Monday, February 18, 2013

Wing price spikes forcing some smarter marketing

If you run a local tavern or casual restaurant that sells a lot of chicken wings, you can always emphasize some of your other offerings to help combat the current sharply increasing price of wings from suppliers.

But, what if you run a chain that emphasizes wings in the name, the logo and on the menu? That's the problem facing Buffalo Wild Wings, which has a store in Clifton Park.

The company has reported that record-high chicken wing prices cut into its profit margins for much of 2012. In response, it has worked out a new menu pricing system for this year that is being eagerly watched by competitors as well as independent restaurateurs who pay attention to the big boys' marketing moves.

In other words, don't be surprised if the Buffalo changes eventually are reflected in service and pricing of wings at your favorite local haunt. 

“We faced challenges last year, but we maintained a disciplined approach to ensure our long-term success,” chief executive Sally Smith said during a fourth-quarter earnings call with analysts. “Even as we dealt with higher-than-expected cost of sales, we continued to invest in our future success.”

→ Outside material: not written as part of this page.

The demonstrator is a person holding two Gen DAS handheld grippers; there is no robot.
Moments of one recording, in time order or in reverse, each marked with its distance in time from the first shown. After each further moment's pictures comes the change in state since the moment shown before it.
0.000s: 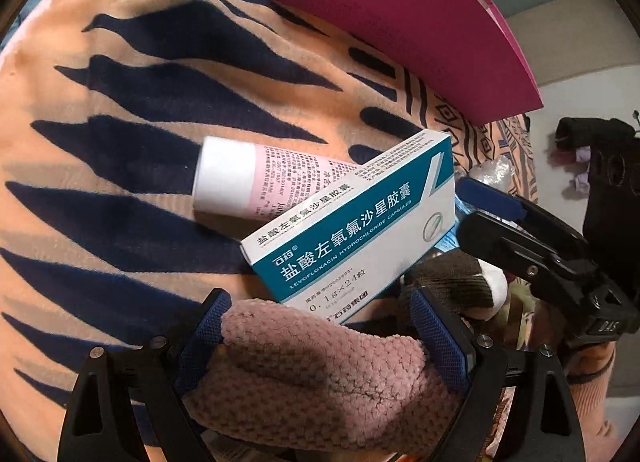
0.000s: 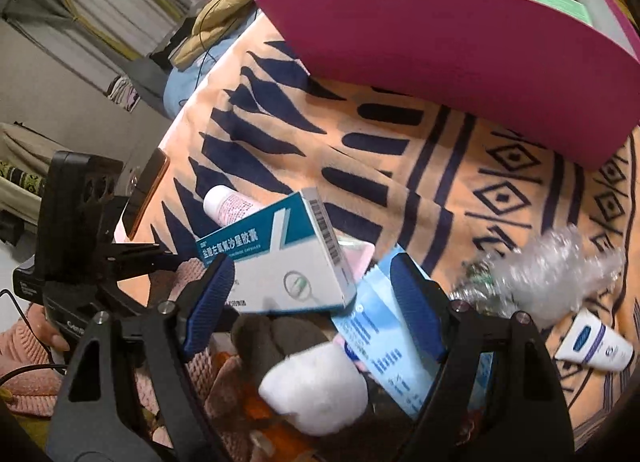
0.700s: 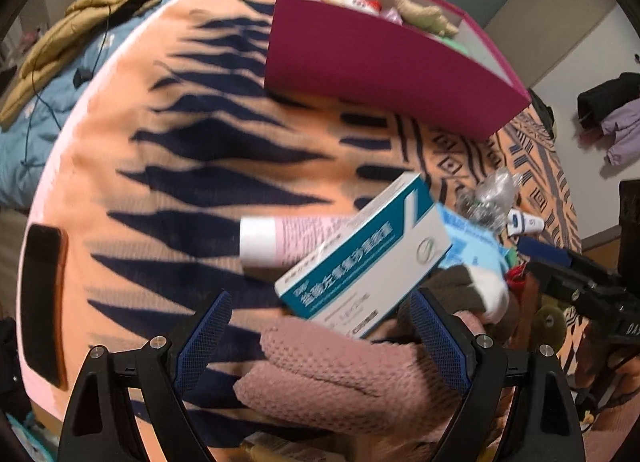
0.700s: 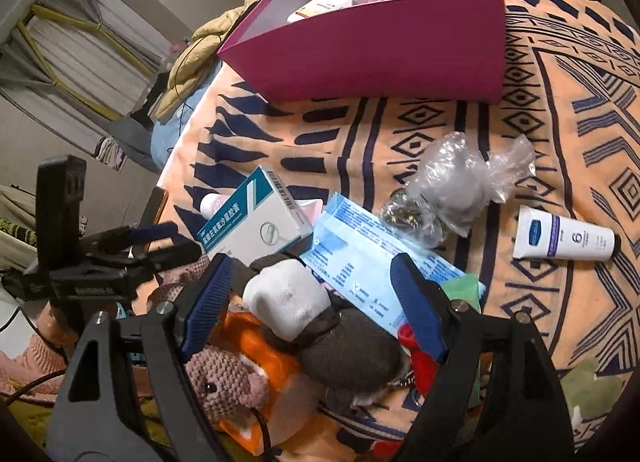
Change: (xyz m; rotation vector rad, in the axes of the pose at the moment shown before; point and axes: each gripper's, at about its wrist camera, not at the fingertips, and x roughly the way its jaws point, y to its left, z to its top) left arm -0.039 -0.035 -0.007 0.159 -0.177 0.246; right arm -0.062 -0.022 -0.053 0.189 -0.146 -0.030
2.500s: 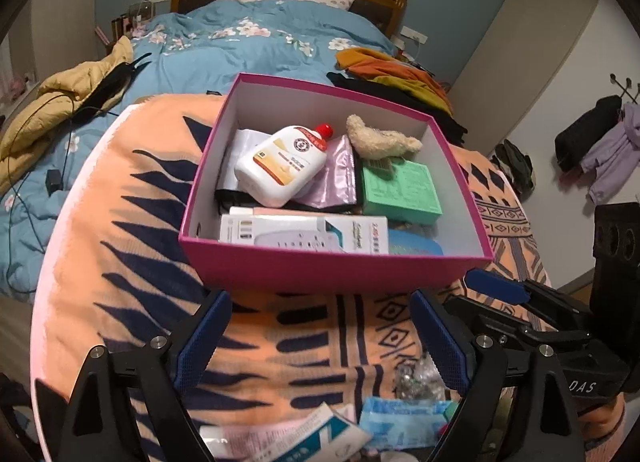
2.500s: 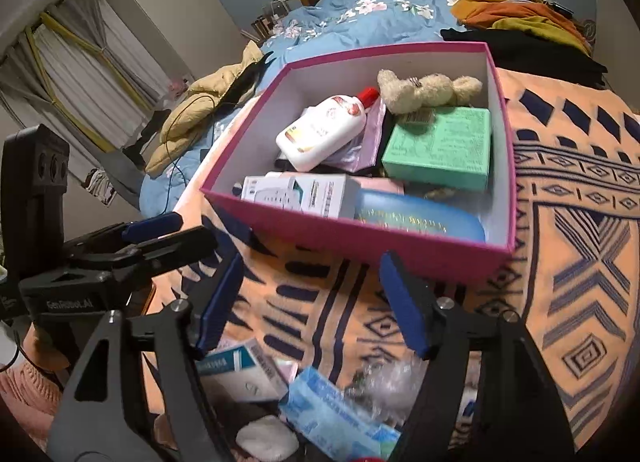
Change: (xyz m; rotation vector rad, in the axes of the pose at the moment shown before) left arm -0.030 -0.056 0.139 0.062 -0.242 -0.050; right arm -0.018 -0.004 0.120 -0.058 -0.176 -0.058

Food costs rose 2.6% from a year earlier to 32% of sales in the fourth quarter, driven by a 70% increase in the brand’s cost-per-wing from a year earlier. Traditional wings cost $2.07 per pound, an increase of 65 cents from the prior year, but larger wings also yielded fewer wings per pound, she said. For the first two months of 2013’s first quarter, wings are averaging $2.13 per pound. Fourth-quarter labor costs also rose slightly, by 0.3% from a year earlier.

According to a report in the trade publication Nation's Restaurant News, the chain’s test of a new pricing system, which serves wings in variable-size portions based on weight rather than a fixed number of wings, is in place at 64 locations, including both company-owned and franchised units. Instead of emphasizing the number of wings in each order, according to Smith, orders might be described as “single, double and triple” or “snack, platter and meal.”

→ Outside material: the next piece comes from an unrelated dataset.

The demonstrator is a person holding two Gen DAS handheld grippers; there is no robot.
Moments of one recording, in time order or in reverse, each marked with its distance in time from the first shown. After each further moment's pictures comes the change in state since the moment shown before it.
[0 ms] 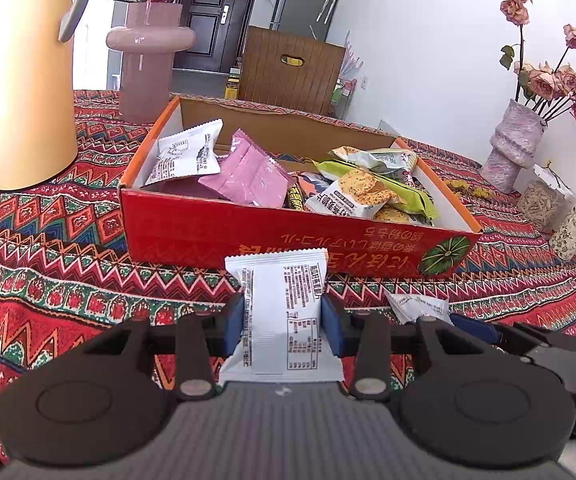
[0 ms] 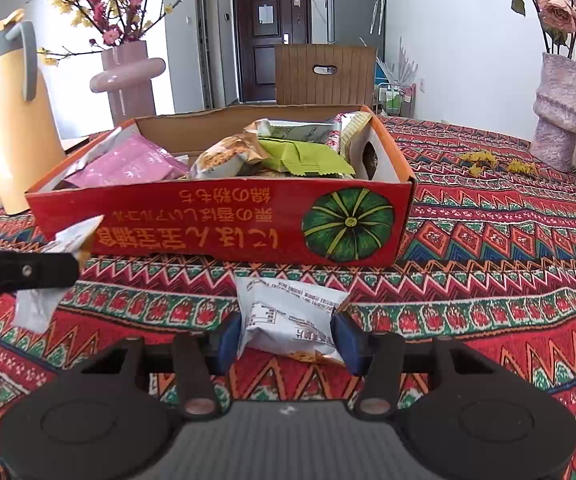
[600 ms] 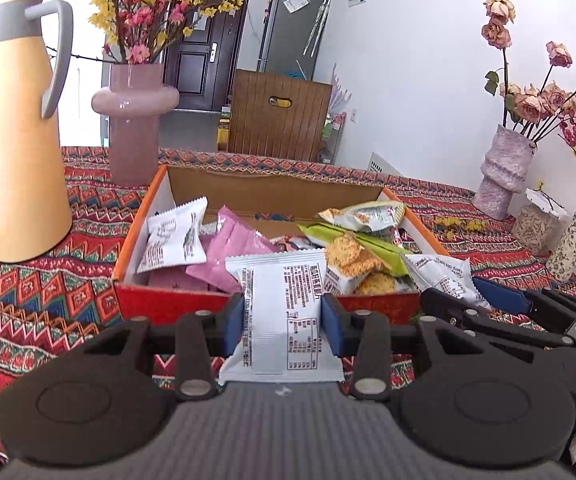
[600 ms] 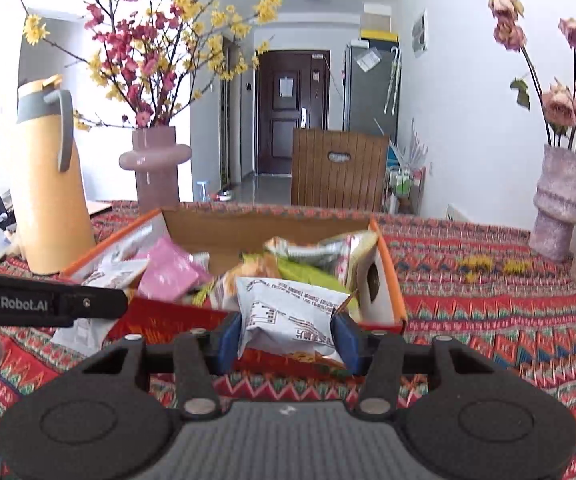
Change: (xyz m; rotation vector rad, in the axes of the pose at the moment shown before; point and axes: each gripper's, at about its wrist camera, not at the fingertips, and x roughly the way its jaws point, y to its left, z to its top) left arm -0.010 -0.015 0.040 0.066 -0.118 0.010; right arm -0.040 0.007 0.055 -0.086 -0.256 0.012
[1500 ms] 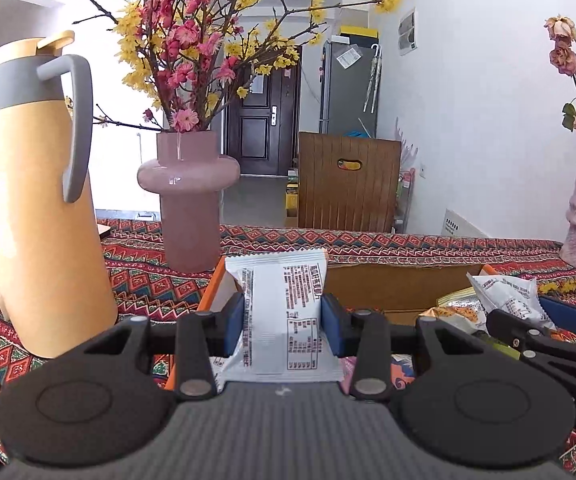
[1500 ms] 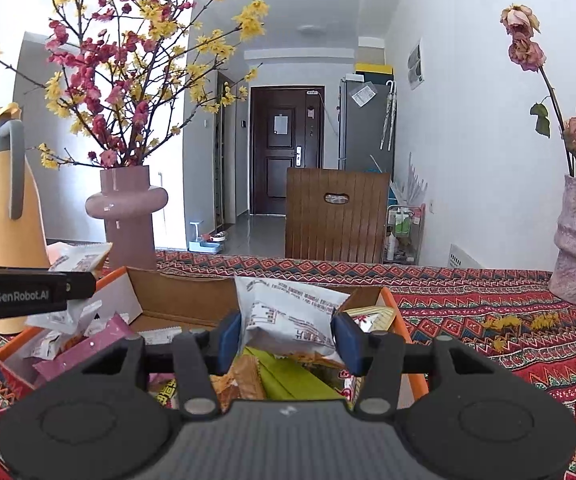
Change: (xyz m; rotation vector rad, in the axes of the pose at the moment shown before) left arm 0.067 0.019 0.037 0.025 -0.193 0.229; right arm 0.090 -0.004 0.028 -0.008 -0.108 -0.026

Buffalo Wild Wings is expected to make a final decision on the pricing structure some time in the second quarter of the year, just ahead ahead of a new menu rollout set for August.

The chain did not increase menu prices early last year, when 2012’s record-high wing costs followed record lows from 2011,but by the third quarter, “there was no other way to cover the cost of the product,” Smith said. The brand ended up taking about 6% of pricing increases for all of 2012.